Can I Give My Cat Corn?
Though Americans are not renowned for their vegetable consumption, there is one vegetable that we seem to have no trouble at all getting into our diets: corn. Whether you like it popped, on the cob and slathered in butter, or mixed into soups, bean salads, and burritos, or even straight out of the can with a spoon, corn probably makes its way into your kitchen at least once a week. Because these little golden morsels are around so often, our precious pets have plenty of chances to gobble them up off the kitchen floor. Some pet owners may turn a blind eye, but those who are aware of the potentially deadly effects of some of our favorite foods may be anxious any time their pet gets ahold of ‘people food’ by accident.
So how comfortable should we be with giving corn to our feline friends? Isn’t this ingredient found in cat food anyway? Can cats have corn?
Yes, cats can eat corn—this vegetable is completely nontoxic to both cats and dogs, so, even in the event that your cat manages to gobble up half a can of corn, they will be unlikely to suffer from any lasting effects. Some pet owners in the ‘meat only’ pet food crowd claim that feeding your cat corn is tantamount to animal abuse, but in reality, the occasional taste of this starchy vegetable is unlikely to do any harm. If you drop a few kernels on the floor while cooking, there is no need to confiscate them from your kitty.
Health Benefits of Feeding Your Cat Corn
Corn contains small amounts of fiber and antioxidants that may, in theory, aid in digestive and immune health. Even this is questionable— cats do not chew their food, and because they can’t properly digest starchy carbohydrates, they are unlikely to be able to absorb the antioxidants efficiently. There are better antioxidant sources for cats.

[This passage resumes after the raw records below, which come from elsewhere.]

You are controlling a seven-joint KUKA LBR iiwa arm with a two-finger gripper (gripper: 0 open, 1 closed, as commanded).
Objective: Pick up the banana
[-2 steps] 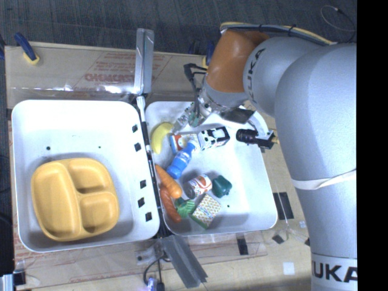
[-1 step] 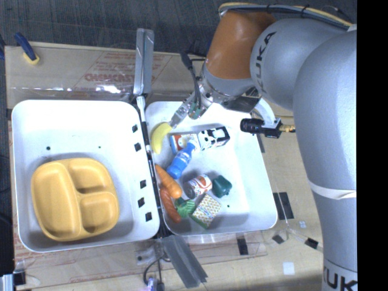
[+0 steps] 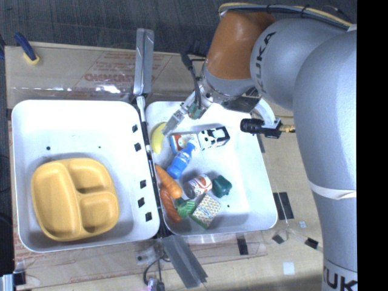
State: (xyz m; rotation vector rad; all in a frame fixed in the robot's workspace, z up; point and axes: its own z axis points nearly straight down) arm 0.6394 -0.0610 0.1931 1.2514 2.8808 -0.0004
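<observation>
The banana [image 3: 157, 140] is yellow and lies against the left wall of the right bin [image 3: 254, 180], near its back corner; only part of it shows. My gripper [image 3: 171, 125] reaches down from the orange-banded wrist [image 3: 233, 47] at a slant, and its tip sits just above the banana's upper right end. Whether it touches the fruit is unclear.
Crowded beside the banana are a blue bottle [image 3: 180, 159], a carrot [image 3: 168, 183], a can [image 3: 199, 185], a green item [image 3: 221, 185], a patterned box [image 3: 207, 210] and a black-and-white item [image 3: 213, 136]. The left bin [image 3: 36, 120] holds a yellow compartment tray [image 3: 74, 196].
</observation>
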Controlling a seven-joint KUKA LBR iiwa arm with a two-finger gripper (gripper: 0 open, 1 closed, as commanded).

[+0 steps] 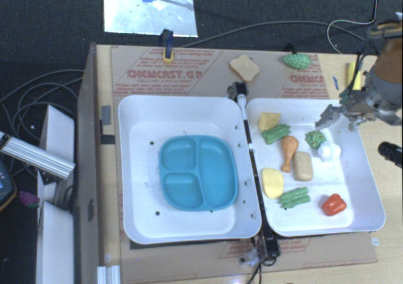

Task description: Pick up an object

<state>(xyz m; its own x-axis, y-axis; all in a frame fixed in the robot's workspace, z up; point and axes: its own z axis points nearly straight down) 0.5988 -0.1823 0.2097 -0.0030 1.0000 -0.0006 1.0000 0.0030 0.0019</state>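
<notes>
While both bins are shallow, glossy white plastic with rounded corners, they carry quite different loads. The left bin [135, 119] holds a smooth light-blue divided plate [198, 172] with three moulded compartments, lying flat near the middle. The right bin [368, 204] holds a scatter of small toy foods with a matte plastic look: a pale yellow wedge [269, 120] near the back, a bumpy green piece [276, 133] just in front of it, an orange-brown drumstick [288, 150] with a bulbous top and thin shank, a rounded tan block [303, 165] touching the drumstick's side, a knobbly green broccoli floret [315, 138], a small white piece [327, 150] just beside the floret, a soft yellow lump [272, 182], a ridged green pod [294, 198] in front of that, and a shiny red pepper [334, 204] near the front right corner.

Both bins sit on a brown cardboard sheet [189, 72] printed with red lettering; a tan bread-shaped slice [244, 67] and a textured green piece [296, 60] lie on it behind the bins.

From the right, the grey arm [385, 81] leans over the right bin's back edge, its wrist tilted down and leftward. The gripper [329, 116] hangs above the bin's back right area, near the broccoli floret; whether it is spread or closed cannot be told, and nothing is seen held.
</notes>
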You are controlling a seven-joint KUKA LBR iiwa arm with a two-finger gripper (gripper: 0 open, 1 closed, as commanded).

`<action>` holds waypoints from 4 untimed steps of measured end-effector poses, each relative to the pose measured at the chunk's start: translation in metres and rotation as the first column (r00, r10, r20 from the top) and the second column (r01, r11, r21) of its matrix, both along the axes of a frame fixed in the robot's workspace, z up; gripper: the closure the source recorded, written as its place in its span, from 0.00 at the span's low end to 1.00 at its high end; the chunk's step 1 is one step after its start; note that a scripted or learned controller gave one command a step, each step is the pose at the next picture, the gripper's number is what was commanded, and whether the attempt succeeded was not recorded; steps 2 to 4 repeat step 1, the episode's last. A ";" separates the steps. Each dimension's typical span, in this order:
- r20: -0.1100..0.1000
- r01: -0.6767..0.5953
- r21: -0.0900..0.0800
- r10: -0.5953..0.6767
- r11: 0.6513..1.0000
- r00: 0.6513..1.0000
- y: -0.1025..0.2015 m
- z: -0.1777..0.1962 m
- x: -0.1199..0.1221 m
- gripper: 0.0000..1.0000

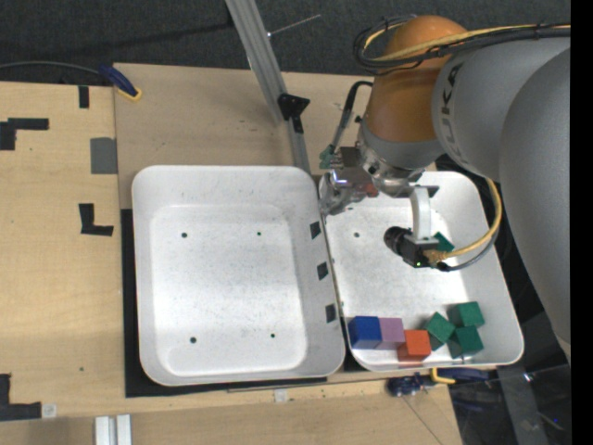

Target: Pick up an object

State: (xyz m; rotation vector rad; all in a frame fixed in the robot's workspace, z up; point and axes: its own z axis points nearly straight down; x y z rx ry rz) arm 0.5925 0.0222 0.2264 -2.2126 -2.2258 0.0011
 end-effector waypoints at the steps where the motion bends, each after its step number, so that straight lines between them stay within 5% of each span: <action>1: 0.000 -0.002 0.001 0.002 1.000 1.000 0.063 0.000 -0.016 1.00; 4: 0.000 -0.002 0.001 0.002 1.000 1.000 0.063 0.000 -0.016 1.00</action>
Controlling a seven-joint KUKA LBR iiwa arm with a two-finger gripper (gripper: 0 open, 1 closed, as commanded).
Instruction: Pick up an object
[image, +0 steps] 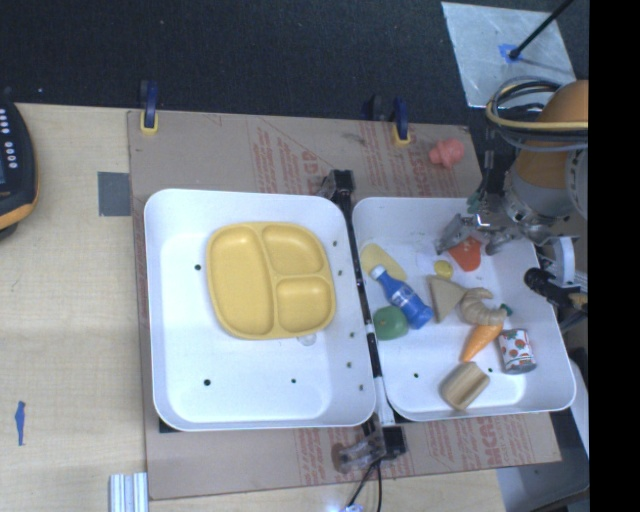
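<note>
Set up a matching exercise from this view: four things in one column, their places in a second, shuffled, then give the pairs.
Things:
1. yellow divided plastic plate
2. blue plastic bottle
3. small pink toy
4. orange toy carrot

Places:
A. on the brown board, beyond the right bin
B. in the left bin
C. right bin, near its left wall, beside a green lump
D. right bin, toward its right side, next to a small printed can

Pairs: 1-B, 2-C, 3-A, 4-D

My right bin (420, 215) is crowded: bottle (403, 296), carrot (479, 340), can (516, 351) and block (464, 385) sit close together. The left bin (190, 380) has open floor around its yellow tray (270, 278).
</note>
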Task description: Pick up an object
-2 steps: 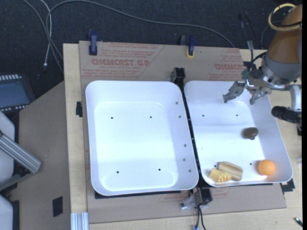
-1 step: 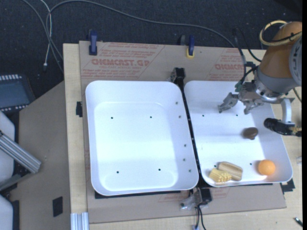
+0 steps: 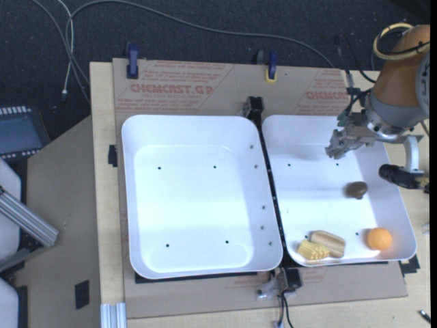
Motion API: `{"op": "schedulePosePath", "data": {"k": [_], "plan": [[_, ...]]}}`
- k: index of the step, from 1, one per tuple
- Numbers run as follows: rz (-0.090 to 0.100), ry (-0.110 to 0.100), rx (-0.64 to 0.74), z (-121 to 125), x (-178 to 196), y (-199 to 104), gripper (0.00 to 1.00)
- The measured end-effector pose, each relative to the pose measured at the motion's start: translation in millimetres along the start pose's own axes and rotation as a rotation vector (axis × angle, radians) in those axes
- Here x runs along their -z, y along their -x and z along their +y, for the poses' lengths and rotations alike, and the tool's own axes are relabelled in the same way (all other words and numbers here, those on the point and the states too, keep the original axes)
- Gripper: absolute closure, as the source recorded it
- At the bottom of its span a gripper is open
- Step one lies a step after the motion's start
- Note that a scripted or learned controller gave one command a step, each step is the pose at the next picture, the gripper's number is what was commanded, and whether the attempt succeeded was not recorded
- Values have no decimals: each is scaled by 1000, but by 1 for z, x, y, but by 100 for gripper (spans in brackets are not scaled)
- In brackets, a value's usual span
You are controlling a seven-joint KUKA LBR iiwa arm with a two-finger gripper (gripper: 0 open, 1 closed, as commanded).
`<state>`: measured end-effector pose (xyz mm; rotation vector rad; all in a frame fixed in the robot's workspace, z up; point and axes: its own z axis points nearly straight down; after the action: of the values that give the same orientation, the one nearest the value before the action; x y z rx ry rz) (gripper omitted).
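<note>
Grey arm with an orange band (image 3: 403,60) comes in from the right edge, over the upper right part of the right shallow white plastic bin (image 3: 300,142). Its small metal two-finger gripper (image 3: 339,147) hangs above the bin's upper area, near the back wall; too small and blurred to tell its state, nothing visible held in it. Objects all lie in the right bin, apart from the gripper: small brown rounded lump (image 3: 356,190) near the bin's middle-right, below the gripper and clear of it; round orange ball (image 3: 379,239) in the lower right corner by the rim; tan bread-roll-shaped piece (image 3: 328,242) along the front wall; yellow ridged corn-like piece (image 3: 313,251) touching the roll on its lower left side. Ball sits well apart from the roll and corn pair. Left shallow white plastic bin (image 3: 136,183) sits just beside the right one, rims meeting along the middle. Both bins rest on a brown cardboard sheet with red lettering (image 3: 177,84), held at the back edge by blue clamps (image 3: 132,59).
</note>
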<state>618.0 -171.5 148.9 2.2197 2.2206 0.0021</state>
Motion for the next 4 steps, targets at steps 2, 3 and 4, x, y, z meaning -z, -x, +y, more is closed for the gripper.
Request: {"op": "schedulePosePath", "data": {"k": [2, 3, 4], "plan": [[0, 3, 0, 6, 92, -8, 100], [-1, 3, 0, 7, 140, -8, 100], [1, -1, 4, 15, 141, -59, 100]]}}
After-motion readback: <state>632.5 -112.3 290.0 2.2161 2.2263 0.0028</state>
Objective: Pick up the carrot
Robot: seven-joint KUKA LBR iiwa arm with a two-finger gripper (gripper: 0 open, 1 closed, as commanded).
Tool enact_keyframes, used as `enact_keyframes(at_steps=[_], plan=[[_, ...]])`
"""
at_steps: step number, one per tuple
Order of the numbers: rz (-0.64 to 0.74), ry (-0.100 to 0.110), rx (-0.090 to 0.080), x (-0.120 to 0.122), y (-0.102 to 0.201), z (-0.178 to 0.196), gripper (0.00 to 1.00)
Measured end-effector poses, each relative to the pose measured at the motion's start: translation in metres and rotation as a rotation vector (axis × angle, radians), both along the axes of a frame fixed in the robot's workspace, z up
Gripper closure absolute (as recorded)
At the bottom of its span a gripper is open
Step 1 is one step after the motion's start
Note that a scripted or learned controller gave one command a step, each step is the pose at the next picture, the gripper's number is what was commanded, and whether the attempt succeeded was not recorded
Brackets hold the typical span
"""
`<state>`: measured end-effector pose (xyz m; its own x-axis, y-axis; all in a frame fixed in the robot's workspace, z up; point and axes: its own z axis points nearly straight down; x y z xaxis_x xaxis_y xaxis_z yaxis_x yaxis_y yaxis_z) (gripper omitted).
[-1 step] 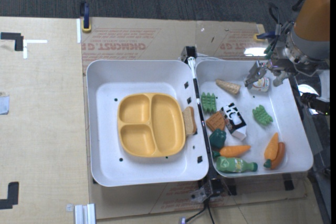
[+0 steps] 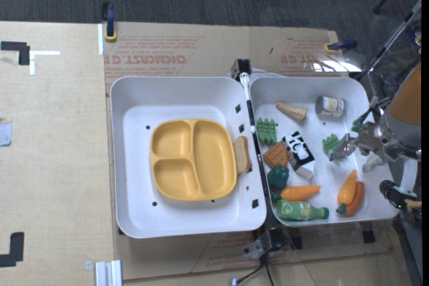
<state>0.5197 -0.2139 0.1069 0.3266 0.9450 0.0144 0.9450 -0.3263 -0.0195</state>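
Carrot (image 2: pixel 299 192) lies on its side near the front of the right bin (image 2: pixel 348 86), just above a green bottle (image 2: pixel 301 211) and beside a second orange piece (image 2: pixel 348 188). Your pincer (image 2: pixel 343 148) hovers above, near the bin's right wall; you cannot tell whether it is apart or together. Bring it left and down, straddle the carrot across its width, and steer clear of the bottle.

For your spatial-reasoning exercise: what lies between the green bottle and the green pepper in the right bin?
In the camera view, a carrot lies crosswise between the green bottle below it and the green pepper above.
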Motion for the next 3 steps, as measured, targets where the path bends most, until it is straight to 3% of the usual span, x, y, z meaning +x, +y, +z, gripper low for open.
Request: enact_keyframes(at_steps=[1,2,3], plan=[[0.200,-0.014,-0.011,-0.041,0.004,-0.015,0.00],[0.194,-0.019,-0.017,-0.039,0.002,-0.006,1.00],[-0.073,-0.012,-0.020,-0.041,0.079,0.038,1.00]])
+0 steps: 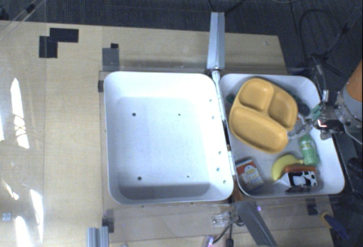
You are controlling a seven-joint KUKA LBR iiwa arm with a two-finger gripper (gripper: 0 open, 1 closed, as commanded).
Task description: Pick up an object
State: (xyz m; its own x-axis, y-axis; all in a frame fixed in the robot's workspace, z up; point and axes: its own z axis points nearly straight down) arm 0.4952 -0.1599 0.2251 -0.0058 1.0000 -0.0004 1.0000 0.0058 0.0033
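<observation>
A: Hovering at the right rim of the right bin [332, 183], my gripper [324, 121] sits just over that edge, about midway along it. Whether it is open or closed, I cannot tell from this slant.

B: What lies in that bin?

A: A yellow divided tray [262, 113] fills the far half, tilted, reaching from the far left corner toward the middle. Just beside my gripper, toward the near side, stands a small green bottle [308, 149]. A banana [282, 165] curves along the near part, touching or nearly touching a black and red packaged item [300, 176] in the near right corner. A small orange and white carton [249, 175] lies in the near left corner.

B: Are you holding any of it?

A: Nothing shows in my gripper. The bottle is the nearest thing to it, but they look apart.

B: And the other bin?

A: The left bin [113, 127] sits touching the right one along their shared rim, both on the wooden tabletop [51, 127]. A grey metal bar [216, 42] stands at the far end of that shared rim.
</observation>
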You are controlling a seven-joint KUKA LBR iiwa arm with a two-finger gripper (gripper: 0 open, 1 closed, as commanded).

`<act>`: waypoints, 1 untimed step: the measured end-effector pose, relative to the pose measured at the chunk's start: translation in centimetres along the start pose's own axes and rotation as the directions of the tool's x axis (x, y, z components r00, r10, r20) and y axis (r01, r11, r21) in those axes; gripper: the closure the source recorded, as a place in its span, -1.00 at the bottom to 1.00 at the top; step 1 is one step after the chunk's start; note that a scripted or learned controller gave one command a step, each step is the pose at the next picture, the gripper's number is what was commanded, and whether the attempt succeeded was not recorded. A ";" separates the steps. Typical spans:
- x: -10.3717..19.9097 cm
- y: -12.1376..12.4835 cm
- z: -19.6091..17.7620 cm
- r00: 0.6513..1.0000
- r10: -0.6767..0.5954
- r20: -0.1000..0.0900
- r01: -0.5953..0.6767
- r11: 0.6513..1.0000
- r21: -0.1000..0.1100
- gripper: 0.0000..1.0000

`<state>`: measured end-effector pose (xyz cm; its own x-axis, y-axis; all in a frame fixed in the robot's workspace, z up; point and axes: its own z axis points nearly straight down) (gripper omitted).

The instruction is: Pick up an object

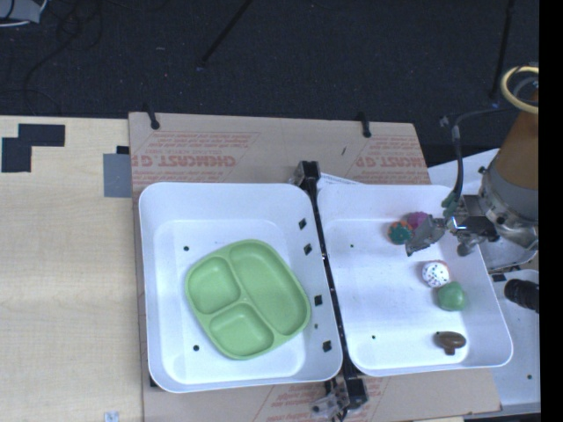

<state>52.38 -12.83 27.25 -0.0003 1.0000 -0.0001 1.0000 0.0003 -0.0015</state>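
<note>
The candidate objects lie in the right bin (369, 341): a teal-and-magenta toy (407, 228), a white dotted ball (435, 274), a green ball (452, 297) and a brown piece (449, 341). We see the gripper (426, 236) just beside the toy, though not whether it stands apart or together. We judge a clean grasp needs centring over one object, clear of the ball. The left bin (167, 359) holds a green divided plate (246, 299).

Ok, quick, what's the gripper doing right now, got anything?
Gripper: low in the right bin, beside the small teal and pink objects; open or shut cannot be told, and no hold is visible.
</note>
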 end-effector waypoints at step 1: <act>0.3 0.9 5.3 1.000 0.000 -0.002 0.000 1.000 0.007 -1.00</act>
<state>53.31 -12.53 21.97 -0.0006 1.0000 0.0019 1.0000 0.0007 -0.0082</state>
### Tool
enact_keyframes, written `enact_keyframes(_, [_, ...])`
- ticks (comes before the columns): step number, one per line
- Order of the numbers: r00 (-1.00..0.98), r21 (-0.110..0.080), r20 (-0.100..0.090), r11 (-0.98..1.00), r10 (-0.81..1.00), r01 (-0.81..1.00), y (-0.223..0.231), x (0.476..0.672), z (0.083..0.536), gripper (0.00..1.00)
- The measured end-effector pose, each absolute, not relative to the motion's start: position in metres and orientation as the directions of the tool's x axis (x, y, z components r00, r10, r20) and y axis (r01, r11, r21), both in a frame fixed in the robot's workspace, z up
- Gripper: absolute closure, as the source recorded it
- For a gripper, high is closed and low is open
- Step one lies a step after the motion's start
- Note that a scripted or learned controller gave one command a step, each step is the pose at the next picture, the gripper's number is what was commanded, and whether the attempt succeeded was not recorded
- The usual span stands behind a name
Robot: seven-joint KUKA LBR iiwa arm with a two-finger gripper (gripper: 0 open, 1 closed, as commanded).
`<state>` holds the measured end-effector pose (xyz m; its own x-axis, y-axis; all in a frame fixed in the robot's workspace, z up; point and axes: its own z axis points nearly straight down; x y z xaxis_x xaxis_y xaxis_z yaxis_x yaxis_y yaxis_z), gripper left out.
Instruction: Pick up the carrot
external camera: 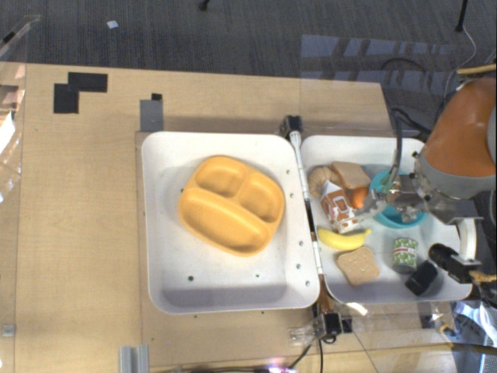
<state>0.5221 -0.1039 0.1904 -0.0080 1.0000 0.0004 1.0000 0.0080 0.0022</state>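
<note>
Carrot (358, 197) hemmed: carton (339, 208) left, hand (390, 200) right, banana (344, 239) below.

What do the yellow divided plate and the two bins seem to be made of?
The yellow divided plate looks like moulded plastic with a matte to satin finish: even colour, rounded compartment ridges, soft highlights. The left bin and right bin look like thin formed white plastic, smooth with a slight sheen and rounded corners, though painted metal cannot be ruled out.

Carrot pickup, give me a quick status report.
Gripper low in right bin, beside carrot. Carrot not visibly gripped. Carton, bread crowd carrot. Banana nearby.
</note>
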Motion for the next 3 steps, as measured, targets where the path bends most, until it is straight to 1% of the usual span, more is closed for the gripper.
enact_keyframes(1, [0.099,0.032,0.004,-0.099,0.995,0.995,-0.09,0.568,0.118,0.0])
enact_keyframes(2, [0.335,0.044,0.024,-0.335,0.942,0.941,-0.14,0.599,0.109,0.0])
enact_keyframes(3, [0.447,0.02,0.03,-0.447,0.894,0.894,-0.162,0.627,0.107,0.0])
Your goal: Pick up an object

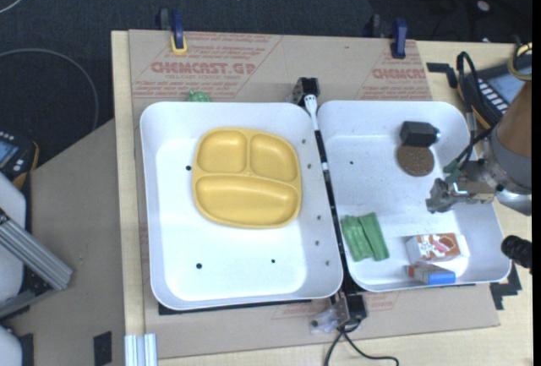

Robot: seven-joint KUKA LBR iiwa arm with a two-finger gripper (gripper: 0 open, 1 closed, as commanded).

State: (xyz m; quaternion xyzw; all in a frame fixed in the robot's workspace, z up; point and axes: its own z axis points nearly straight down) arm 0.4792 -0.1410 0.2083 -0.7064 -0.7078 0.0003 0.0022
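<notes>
Objects lie in the right bin (372, 115); pincer (441, 197) hovers there, its state unclear.

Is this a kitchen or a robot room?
Probably a robot lab or workshop, not a kitchen: a robot arm's gripper reaches over two white bins on a clamped board, with cables on the floor.

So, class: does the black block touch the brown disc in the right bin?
Touching. The camera view shows the black block overlapping the brown disc's upper edge, no white between them.
</notes>
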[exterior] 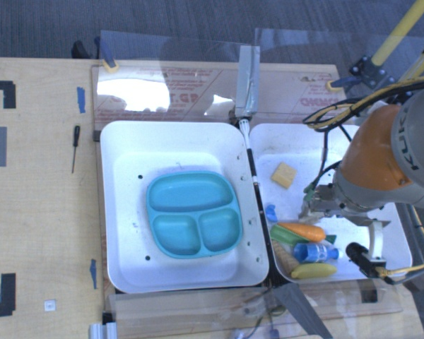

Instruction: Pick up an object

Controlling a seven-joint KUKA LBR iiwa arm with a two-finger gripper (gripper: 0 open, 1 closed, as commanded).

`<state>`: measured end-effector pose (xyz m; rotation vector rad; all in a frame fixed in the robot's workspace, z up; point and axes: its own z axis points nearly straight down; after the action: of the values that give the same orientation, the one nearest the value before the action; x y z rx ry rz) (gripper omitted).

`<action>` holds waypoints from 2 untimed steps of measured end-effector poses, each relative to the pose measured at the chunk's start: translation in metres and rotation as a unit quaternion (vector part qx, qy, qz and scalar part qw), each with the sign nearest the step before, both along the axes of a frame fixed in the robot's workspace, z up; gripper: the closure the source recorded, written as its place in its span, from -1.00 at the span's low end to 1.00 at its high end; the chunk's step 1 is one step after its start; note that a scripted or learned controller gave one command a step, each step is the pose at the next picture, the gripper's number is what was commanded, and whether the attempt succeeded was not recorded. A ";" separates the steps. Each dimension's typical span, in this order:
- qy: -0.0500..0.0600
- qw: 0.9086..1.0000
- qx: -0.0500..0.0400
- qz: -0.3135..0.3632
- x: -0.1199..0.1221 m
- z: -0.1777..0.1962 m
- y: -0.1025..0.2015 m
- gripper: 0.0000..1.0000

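Observation:
The right bin (268,138) holds a pile near its front: an orange carrot (304,229), a green item (284,236) beside it, a blue bottle (313,252) and a yellow banana-like piece (313,271). A tan square block (283,176) lies apart toward the back, and a small blue piece (271,212) sits by the left wall. My gripper (313,207) hangs over the right bin, just above and behind the carrot, under the grey wrist and orange band. I see nothing held in it.
The left bin (120,147) carries a teal divided plate (193,213). A black part (364,257) sticks out near the right bin's front right corner. Cables loop above the arm at the back right. A metal divider post (246,80) stands behind the bins.

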<state>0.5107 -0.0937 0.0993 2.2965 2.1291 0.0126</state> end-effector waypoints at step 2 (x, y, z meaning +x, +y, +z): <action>0.002 1.000 0.000 0.017 -0.028 -0.012 -0.018 -1.00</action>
<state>0.4823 -0.1114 0.0878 2.2626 2.1695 0.0099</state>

It is important to note, however, that corn is not an ideal food for felines. Though it is not toxic, corn is lacking in most of the nutrients that felines need to thrive. To keep your cat fit and healthy, corn should play a minimal role in their diet. Do not feed large quantities of food to them regularly, and search for brands of cat food that have corn towards the end of their ingredients lists.
Most cats eat small to moderate amounts of corn quite frequently—this golden grain is a very common source of cheap calories in low-end brands of pet food. Corn does provide quite a bit of energy compared to many plant sources, so, if your cat is extremely underweight, it may be an efficient, affordable way to boost their caloric intake.
Unfortunately, corn is also rather high in carbohydrates, which makes it a poor calorie source for most healthy cats. Though we like to think of our housecats as tame and well-mannered, they are descended from a long line of predators. Just like bobcats and other wild felines, housecats are set up to be obligate carnivores who live almost exclusively on the flesh of prey animals. Cats’ bodies evolved in such a way that they are perfectly calibrated to pull nutrition from high-protein, low-carbohydrate meat sources. Corn is almost entirely carbohydrates, and what little protein corn does contain does not have the proper ratio of amino acids to meet feline dietary requirements.
Cats who eat large amounts of starchy vegetables like corn over the long term are likely to suffer from nutritional deficiencies. These plant foods do not have many of the vitamins, minerals, and amino acids necessary for feline health. Corn may not be poisonous to pets, but it is little more than empty calories. If your cat does not wind up deficient in something, they very well may end up overweight or obese. Fat cats are much more likely to struggle with diseases like heart disease, diabetes, kidney disease, osteoarthritis, and even cancer.
Things to Consider
We may love fresh corn, but we should not share it with our furry friends on a regular basis. This tasty little grain is high in calories and carbohydrates, yet lacking in the nutrients that cats really need to thrive. If your cat has a soft spot for corn, feel free to share small amounts with them as a treat, but do not let it become a dietary staple.